Dans la quasi-totalité des contrats de bail, le propriétaire exige une clause de solidarité qui le prémunit contre les impayés. En effet, aucun texte de loi ne règlemente la situation des colocataires qui ne seraient pas unis par le mariage ou par un Pacs.

Cette clause permet au bailleur d'exiger, de n'importe lequel des colocataires, le paiement de la totalité des sommes dues au titre de la location (loyers, charges, réparations locatives). Le colocataire qui a payé la part d'un autre pourra quand même se retourner contre ce dernier afin d'obtenir le remboursement.

Pour être valable, la clause de solidarité doit être expressément prévue dans le bail, sinon, le bailleur peut s'adresser à chaque locataire pour le paiement de sa part.

 

» Il faut savoir que la taxe d'habitation n'est adressée qu'à un seul des colocataires.
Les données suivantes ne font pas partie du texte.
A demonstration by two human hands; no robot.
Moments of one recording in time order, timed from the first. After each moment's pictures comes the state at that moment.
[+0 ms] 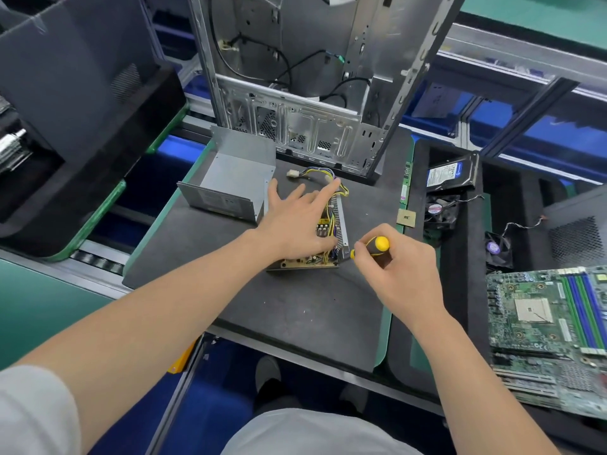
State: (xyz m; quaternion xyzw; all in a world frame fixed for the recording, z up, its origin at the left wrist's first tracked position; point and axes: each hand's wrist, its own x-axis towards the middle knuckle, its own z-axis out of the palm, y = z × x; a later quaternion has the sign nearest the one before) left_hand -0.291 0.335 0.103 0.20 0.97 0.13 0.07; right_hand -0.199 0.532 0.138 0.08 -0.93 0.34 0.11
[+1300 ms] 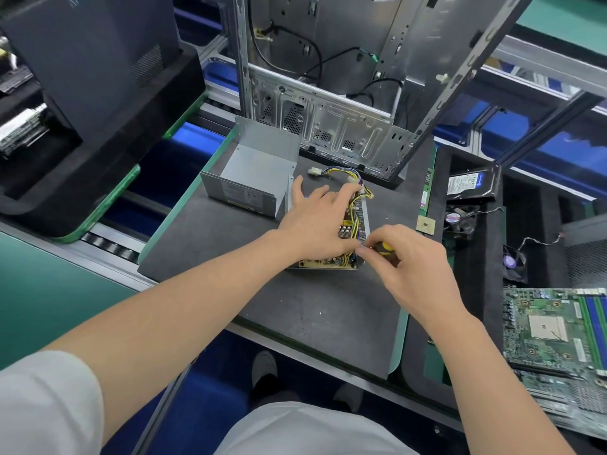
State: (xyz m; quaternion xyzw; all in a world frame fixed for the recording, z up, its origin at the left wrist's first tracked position) left_hand -0.290 0.329 0.096 0.20 0.96 0.18 0.03; right_hand -0.216 0.517 0.142 0.20 -0.94 0.24 0.09
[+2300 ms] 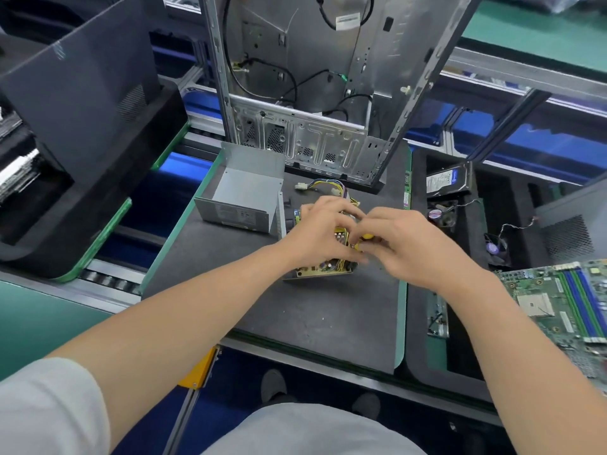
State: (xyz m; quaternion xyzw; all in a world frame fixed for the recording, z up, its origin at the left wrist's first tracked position) left_hand -0.284 0.329 0.110 0.29 0.87 0.41 0.05; right_hand -0.234 0.513 0.199 0.29 -0.95 0.14 -0.04
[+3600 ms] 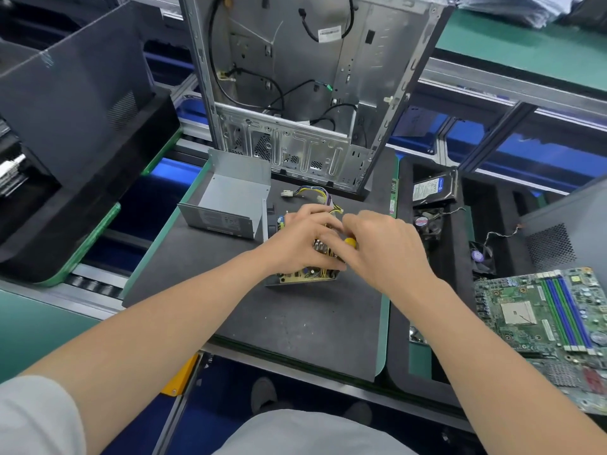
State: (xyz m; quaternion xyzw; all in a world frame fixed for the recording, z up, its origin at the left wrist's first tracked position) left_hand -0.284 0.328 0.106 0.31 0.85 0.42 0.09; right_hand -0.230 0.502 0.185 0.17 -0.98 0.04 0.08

Ces derniers devront ensuite s'entendre pour régulariser la situation.

 

La caution solidaire consentie par un tiers

Le bailleur a la possibilité de demander une autre garantie de paiement (en plus de la clause de solidarité des colocataires) qui est la caution solidaire consentie par un tiers, en général un membre de la famille ou un proche.

Elle est exigée par le propriétaire lorsque les colocataires sont étudiants ou lorsque le loyer et les charges dépassent le tiers de leurs ressources. L'engagement dure jusqu'à la fin du bail, soit trois ans.

La personne qui se porte caution solidaire est responsable du paiement des loyers et des charges dans les mêmes conditions que le locataire.

Elle pourra être contrainte au paiement de l'intégralité du loyer, quitte ensuite à solliciter le remboursement aux autres colocataires dans la limite de leur part de loyer.